TO DO —
Could you please output all of the data exactly, without the images?

COLLECTED DATA —
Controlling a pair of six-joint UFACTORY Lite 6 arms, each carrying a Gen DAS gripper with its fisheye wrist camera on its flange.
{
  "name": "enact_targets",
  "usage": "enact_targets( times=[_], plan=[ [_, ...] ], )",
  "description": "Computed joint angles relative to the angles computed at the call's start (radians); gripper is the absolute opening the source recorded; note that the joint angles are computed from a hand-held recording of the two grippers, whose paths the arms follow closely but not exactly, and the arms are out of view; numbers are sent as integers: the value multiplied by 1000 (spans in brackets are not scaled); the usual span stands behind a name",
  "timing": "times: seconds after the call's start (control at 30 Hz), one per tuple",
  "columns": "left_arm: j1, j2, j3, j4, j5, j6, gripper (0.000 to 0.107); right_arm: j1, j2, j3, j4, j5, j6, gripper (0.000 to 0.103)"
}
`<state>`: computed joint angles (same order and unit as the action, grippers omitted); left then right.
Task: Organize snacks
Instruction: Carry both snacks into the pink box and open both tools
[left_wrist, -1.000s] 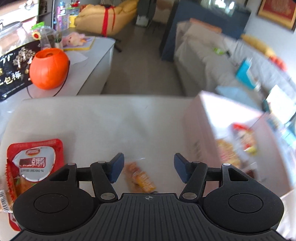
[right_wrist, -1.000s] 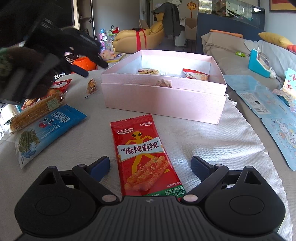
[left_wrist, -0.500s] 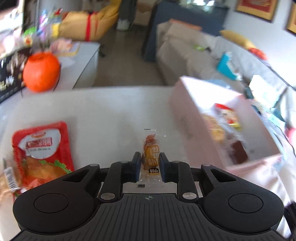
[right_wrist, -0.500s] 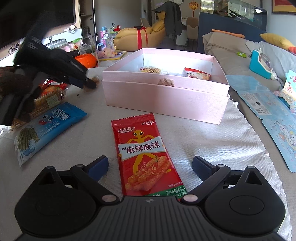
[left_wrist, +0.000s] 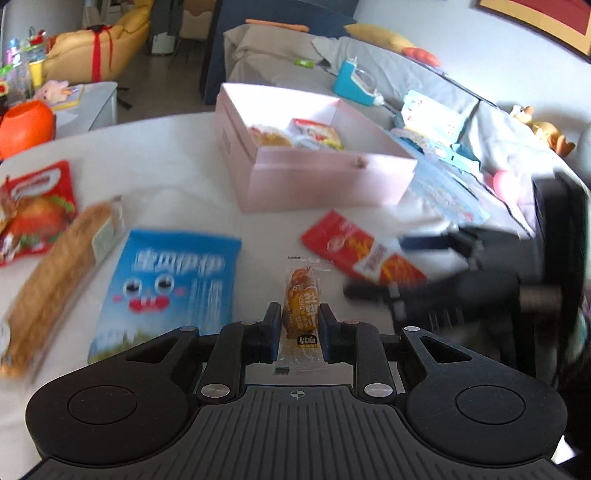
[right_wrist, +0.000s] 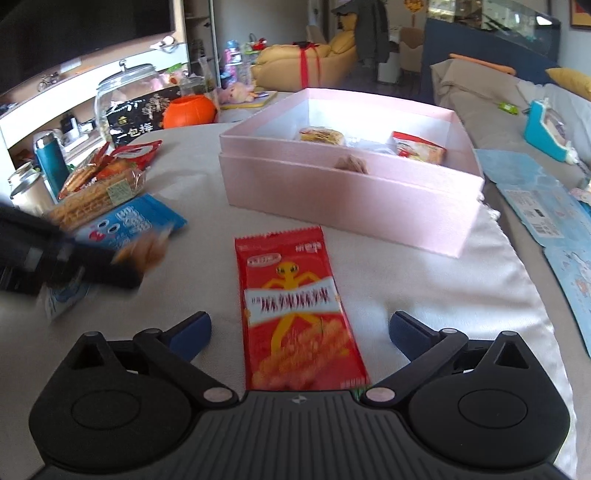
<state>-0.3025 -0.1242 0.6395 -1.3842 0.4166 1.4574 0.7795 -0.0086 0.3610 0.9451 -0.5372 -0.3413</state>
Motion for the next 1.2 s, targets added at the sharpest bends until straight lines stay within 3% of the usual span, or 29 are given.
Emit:
enact_targets(
  times=[0.07, 0.13, 0.2, 0.27, 0.43, 0.53, 0.67, 0.8, 0.93, 1.0, 1.07, 1.13, 1.2],
  plan=[
    [1, -12, -21, -2, -9, -1, 25, -47, 24, 33, -38, 15, 25, 99],
    [4, -65, -56, 17, -17, -12, 25, -56, 56, 87, 43, 24, -57, 85],
    [-6, -133, -87, 29, -31, -12, 25, -42, 53, 127, 176, 49, -211, 49],
    [-27, -177, -98, 57, -54, -32, 25, -11, -8, 129, 335, 76, -377, 47],
    [-31, -195, -73, 111, -23, -86, 25, 113, -229, 47, 654, -17, -647, 46],
    [-11, -144, -28, 17, 20, 7, 25, 118, -394, 8, 792, -45, -787, 45],
    [-4, 27, 154, -99, 57, 71, 25, 88, -551, 26, 931, -107, -952, 45],
    [-58, 208, 438, -96, 13, 22, 25, 1, -592, 146, 945, -152, -1091, 45],
    [-91, 430, 799, 95, 25, -229, 26, -163, -494, 372, 942, -98, -1251, 45],
    [-85, 587, 1008, 124, 77, -345, 28, -223, -386, 512, 935, -93, -1316, 45],
    [-91, 781, 1217, 254, 101, -550, 33, -267, -268, 646, 935, -104, -1376, 48],
    [-101, 944, 1385, 453, 120, -754, 30, -362, -138, 779, 1102, -11, -1549, 61],
    [-106, 966, 1385, 519, 106, -825, 30, -454, -10, 866, 1311, 85, -1704, 67]
  ],
)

REPLY TO THE TASK —
Controlling a pair of six-joint UFACTORY Lite 6 arms, each carrying a Gen DAS gripper with its fisheye wrist camera on its flange.
{
  "name": "enact_targets",
  "usage": "enact_targets( times=[_], plan=[ [_, ...] ], )",
  "description": "Computed joint angles relative to the angles computed at the call's start (radians); gripper is the absolute opening the source recorded; note that the joint angles are computed from a hand-held recording of the two grippers, whose paths the arms follow closely but not exactly, and the arms are out of view; numbers are sent as integers: the value multiplied by 1000 (spans in brackets are not scaled); the usual span stands behind a name",
  "timing": "times: seconds after the call's start (control at 30 Hz), one per tuple",
  "columns": "left_arm: j1, j2, j3, j4, j5, j6, gripper (0.000 to 0.107); right_arm: j1, j2, j3, j4, j5, j6, gripper (0.000 to 0.103)"
}
`<state>`: computed joint angles (same order and unit as the action, grippers omitted); left then right.
Task: Organize snacks
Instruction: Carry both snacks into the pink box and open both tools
[left_wrist, -1.000s] 
[right_wrist, -1.000s] 
[left_wrist, -0.500s] 
[right_wrist, -0.500s] 
[left_wrist, +0.000s] 
[right_wrist, +0.000s] 
<state>-0.3025 -0.1242 0.6395 -1.3842 0.4166 1.4574 0.7795 -0.0086 0.3610 0.9451 -0.5372 -0.3413</state>
Motion for the next 1.2 s, targets added at the sharpest bends until straight lines stay within 3% of the usual span, or 29 are given.
Emit:
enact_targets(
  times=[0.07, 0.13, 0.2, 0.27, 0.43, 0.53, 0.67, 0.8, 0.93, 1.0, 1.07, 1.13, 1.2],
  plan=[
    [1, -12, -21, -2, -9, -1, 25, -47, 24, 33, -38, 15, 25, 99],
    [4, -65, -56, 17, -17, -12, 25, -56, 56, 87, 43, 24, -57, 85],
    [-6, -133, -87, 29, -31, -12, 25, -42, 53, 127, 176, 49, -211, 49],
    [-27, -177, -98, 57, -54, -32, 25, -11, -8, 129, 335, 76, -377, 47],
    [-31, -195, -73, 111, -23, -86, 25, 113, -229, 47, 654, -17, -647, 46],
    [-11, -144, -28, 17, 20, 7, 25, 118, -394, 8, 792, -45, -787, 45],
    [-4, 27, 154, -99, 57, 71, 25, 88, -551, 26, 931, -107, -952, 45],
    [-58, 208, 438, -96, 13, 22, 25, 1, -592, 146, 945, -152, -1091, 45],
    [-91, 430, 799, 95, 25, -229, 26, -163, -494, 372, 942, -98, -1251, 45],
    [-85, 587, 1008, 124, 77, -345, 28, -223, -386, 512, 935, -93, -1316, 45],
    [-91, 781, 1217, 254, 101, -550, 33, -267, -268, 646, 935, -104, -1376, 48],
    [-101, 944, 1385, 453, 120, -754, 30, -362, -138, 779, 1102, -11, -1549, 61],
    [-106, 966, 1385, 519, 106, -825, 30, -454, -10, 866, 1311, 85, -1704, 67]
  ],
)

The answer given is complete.